Como hei de dar meu voto a quem negocia com bandidos e deixa uma metrópole inteira, 11 milhões de habitantes, dois dias refém do crime? Alguém poderia imaginar que o impossível aconteceria e homens encarcerados haveriam de acuar milhões de cidadãos livres

Frei Betto é escritor, autor, em parceria com Leonardo Boff, de “Mística e Espiritualidade” (Rocco), entre outros livros.

 

Como hei de dar meu voto a quem negocia com bandidos e deixa uma metrópole inteira, 11 milhões de habitantes, dois dias refém do crime? Alguém poderia imaginar que o impossível aconteceria e homens encarcerados haveriam de acuar milhões de cidadãos livres, refugiados em casa pelo medo? Como posso escolher que me governe quem esconde a identidade dos mortos pela polícia e permite que jovens, por serem pobres e estarem na rua, sejam alvos da sanha assassina de policiais irresponsáveis?

 

Como posso dar meu voto para ocupar o poder a quem abusa dos meus impostos e permite que um avião comprado com recursos públicos transporte advogados mancomunados com o crime até o cárcere onde os prisioneiros decidem o destino de uma cidade? Onde estão os serviços de inteligência da polícia, as ações preventivas, os cuidados para a recuperação dos que infringem a lei? E quem me convence que os mortos sem antecedentes criminais de fato atacaram dependências policiais antes de serem alvejados?

 

Como dar meu voto a quem trata movimentos populares com repressão e criminaliza os que defendem a reforma agrária? E a quem considera justo o caixa dois e negocia funções públicas em troca de alianças políticas espúrias?

 

Não posso votar em quem qualifica de populistas os ventos democráticos populares que sopram na América do Sul, bafejando os países da região de soberania e independência. Nem a quem torce o nariz preconceituoso diante de operários e indígenas eleitos democraticamente presidentes pela vontade do povo.

 

Como dar meu voto a quem se alia aos remanescentes da ditadura militar, que escutaram silentes os gritos ressoados das câmaras de torturas e o choro incontido das famílias de mortos e desaparecidos? Não posso votar em sorrisos falsos, em partidos cujos candidatos são decididos por meia dúzia de caciques reunidos em torno de vinhos caros, em coligações que se armaram para evitar o estatuto do desarmamento. Nem naqueles que promoveram a privatização do patrimônio público e repassaram recursos acumulados por nossos tributos para empresas estrangeiras comprarem o que pertencia à nação.

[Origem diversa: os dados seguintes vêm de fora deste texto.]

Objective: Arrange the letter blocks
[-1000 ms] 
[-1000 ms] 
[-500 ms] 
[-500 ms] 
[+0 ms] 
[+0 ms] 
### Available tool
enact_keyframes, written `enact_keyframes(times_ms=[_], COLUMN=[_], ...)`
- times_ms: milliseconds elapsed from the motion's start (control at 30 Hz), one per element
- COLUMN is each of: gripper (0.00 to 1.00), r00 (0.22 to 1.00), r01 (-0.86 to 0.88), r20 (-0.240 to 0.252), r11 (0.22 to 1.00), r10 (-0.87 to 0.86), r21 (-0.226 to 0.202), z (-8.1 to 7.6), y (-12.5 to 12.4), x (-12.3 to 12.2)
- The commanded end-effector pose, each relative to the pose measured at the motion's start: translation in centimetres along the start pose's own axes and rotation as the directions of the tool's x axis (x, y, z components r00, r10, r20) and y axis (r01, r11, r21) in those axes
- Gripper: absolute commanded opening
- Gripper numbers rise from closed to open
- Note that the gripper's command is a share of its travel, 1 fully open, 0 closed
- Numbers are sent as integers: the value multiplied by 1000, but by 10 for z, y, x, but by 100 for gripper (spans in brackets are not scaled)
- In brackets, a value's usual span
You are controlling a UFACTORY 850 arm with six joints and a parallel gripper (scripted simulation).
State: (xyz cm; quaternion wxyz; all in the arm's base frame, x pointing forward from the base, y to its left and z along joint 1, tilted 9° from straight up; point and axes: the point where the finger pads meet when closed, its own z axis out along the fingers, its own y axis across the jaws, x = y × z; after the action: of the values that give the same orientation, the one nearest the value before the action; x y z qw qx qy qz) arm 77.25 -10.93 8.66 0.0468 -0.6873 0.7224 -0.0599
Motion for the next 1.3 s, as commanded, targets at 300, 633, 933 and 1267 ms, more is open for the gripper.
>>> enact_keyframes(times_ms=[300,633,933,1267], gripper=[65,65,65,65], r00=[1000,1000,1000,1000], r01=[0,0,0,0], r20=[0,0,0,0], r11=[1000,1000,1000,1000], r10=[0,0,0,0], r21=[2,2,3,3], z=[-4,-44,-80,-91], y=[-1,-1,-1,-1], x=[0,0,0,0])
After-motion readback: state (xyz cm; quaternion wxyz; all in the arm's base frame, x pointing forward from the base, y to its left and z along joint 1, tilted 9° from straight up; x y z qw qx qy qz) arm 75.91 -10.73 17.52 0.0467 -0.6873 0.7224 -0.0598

Não hei de dar meu voto a deputados que faltaram com a ética, o decoro público, financiados por dinheiro escuso ou envolvidos em máfias de sanguessugas. Nem aos que jamais foram vistos entre os pobres, participando de movimentos populares e apoiando a defesa intransigente dos direitos humanos.

 

Também não hei de atirar meu voto na lata de lixo, no esgoto das amarguras cívicas, na latrina das decepções ideológicas, subtraindo-o da soma de votos atraídos por discursos demagógicos e sofisticadas campanhas destinadas a eleger e reeleger corruptos, alpinistas eleitorais, nepotistas e oportunistas. Hei de valorizar essa ferramenta democrática capaz de alçar ao poder público homens e mulheres sensíveis à exigência histórica de promover reformas na estrutura social brasileira, em especial na fundiária e na tributária.

 

Não deixarei que meu voto seja tragado pelo pessimismo, pela desmotivação política, pelo desalento que desafoga a emoção e encurrala a razão, cegando-a frente ao futuro. E não farei de meu voto um mero jogo digital de quem escolhe uma possibilidade de vitória. Pesquisarei cada um dos candidatos, levantarei sua vida pregressa, exigirei compromissos daqueles que de mim se acercarem. Darei passos para cobrir a ponte que separa a democracia representativa da democracia participativa.

 

Bem dizia Montesquieu, “para que não se possa abusar do poder é preciso que, pela disposição das coisas, o poder freie o poder.” E o único poder capaz de frear o poder do Estado é esse que brota da sociedade civil organizada e mobilizada, do voto consciente e conseqüente, da cidadania que valoriza as eleições e a escolhas que elas implicam.

 

Hei de dar meu voto ao fim da desigualdade social, à reforma de nossas estruturas fundiárias, à redução dos juros, à melhoria da educação e da saúde, à política de segurança pública e combate ao desemprego, à integração da América Latina e à globalização da solidariedade.